The fill-in operator went, unsupervised and unsupported by other operators, to the system and began the task. He operated the system in a way that severely stressed lifting equipment and the asset itself. The result was catastrophic failure of the system. The system failure meant that the risk to the protected species was increased dramatically. Other weather conditions beyond anyone’s control changed the behaviors of the protected species, increasing the animal’s interaction with the failed structure. A number of protected species were killed as a result.
The physical roots, of course, included the damaged system. The human roots included the actions of the overconfident fill-in operator. Latent roots included not having a written procedure for the task, as well as not having a training program and periodic refresher training. But the organization also did not have a checklist or a safety or process observer for infrequent tasks. In addition, it had poorly written standard operating procedures (SOPs) that didn’t cover operations when the system was degraded or damaged.

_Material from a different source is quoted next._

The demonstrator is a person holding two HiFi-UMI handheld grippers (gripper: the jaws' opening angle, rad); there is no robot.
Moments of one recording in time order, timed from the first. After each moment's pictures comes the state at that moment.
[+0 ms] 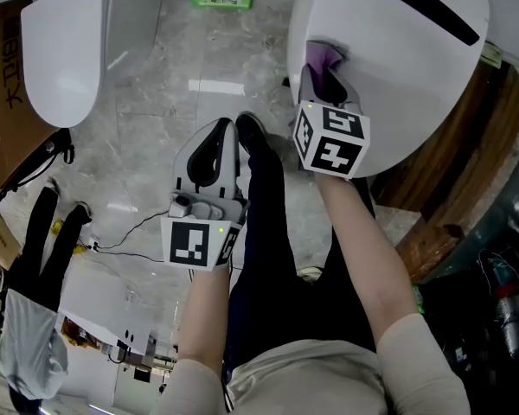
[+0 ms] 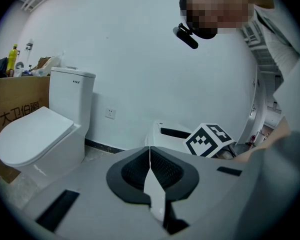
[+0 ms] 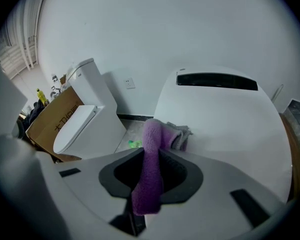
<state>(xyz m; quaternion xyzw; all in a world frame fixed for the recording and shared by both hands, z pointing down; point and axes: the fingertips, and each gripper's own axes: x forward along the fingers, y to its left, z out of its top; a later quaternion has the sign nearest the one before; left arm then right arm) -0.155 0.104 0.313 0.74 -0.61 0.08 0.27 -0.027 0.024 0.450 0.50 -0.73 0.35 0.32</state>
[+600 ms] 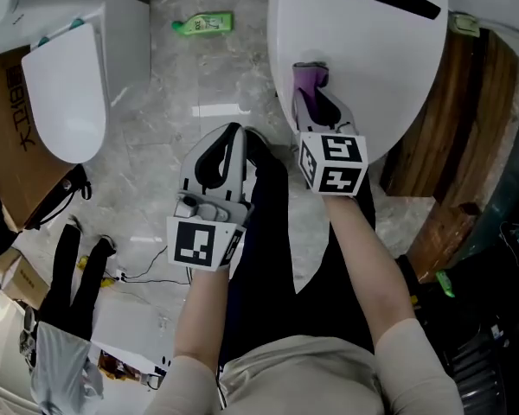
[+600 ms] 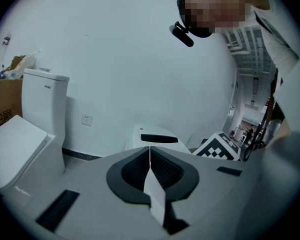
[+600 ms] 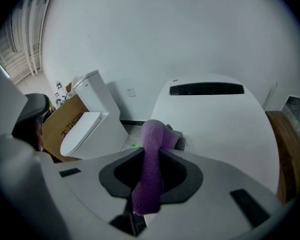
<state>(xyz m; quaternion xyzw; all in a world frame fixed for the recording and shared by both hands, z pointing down) -0.124 0.087 0.277 0.82 -0.52 0.08 0.24 -0.005 0.056 0.412 0.50 -0.74 0.34 0.28</state>
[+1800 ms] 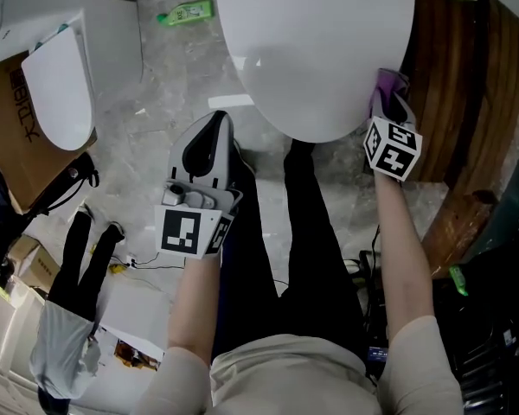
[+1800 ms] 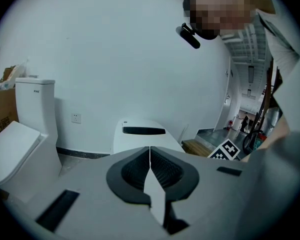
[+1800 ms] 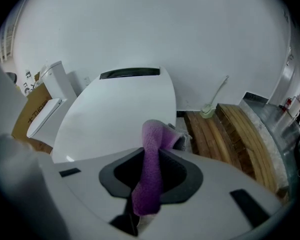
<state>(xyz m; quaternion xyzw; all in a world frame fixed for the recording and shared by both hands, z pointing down) -0.027 0.123 0.274 0.82 -0.51 0.12 0.22 0.278 0.122 0.467 0.61 -0.63 0.33 0.34</state>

It also didn’t have a preventive maintenance task that would have avoided the conditions that required the task being performed under duress.
At the end of the RCA, a draft report with all the facts, description of the various root causes, and recommendations was distributed to various managers and supervisors in the client organization. One supervisor returned comments that the report was factual, but it seemed to him that 90% of the fault was with the fill-in operator for not following procedures or letting his supervisor know that he needed refresher training.

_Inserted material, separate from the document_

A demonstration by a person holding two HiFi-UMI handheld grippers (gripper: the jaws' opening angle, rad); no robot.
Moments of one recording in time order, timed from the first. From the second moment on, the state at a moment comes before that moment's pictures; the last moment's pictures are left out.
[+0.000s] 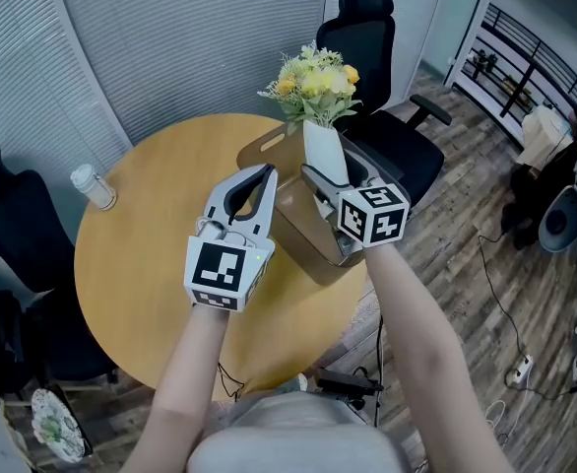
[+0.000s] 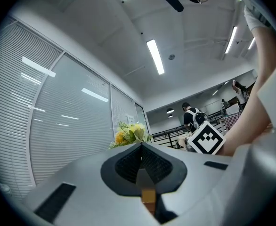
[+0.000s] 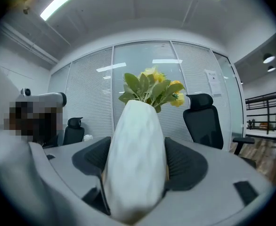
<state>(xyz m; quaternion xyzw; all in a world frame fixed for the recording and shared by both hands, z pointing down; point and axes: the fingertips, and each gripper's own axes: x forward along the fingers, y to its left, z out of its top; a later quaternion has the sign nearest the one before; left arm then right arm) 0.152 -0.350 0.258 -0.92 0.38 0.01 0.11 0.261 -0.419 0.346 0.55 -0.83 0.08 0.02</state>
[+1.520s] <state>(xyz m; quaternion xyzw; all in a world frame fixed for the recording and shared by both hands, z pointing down) 0.128 -0.267 0.223 -0.90 0.41 0.04 0.14 0.210 -0.298 0.248 0.52 -0.85 -0.04 -0.06</state>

The old adage that when you point a finger at someone there are three fingers pointing back at you is fully in effect here. The supervisors and managers in this organization did not provide good training, did not keep training records, did not have clearly written procedures, did not ensure people knew how to carry out the tasking or had needed support. Moreover, when the system was damaged, there was no heightened sense of awareness of the risk to wildlife. They did not have increased vigilance nor did they adjust guidance to operators on how to operate the system to reduce risk to the operators. The operators had an SOP that was poorly written and not recognized by management as deficient.
It’s easy to find a scapegoat to deflect responsibility. Senior leaders, managers, and supervisors have to ask, “Do I know what I’m doing?” Are your training programs, SOPs and oversight putting your team in a position to succeed?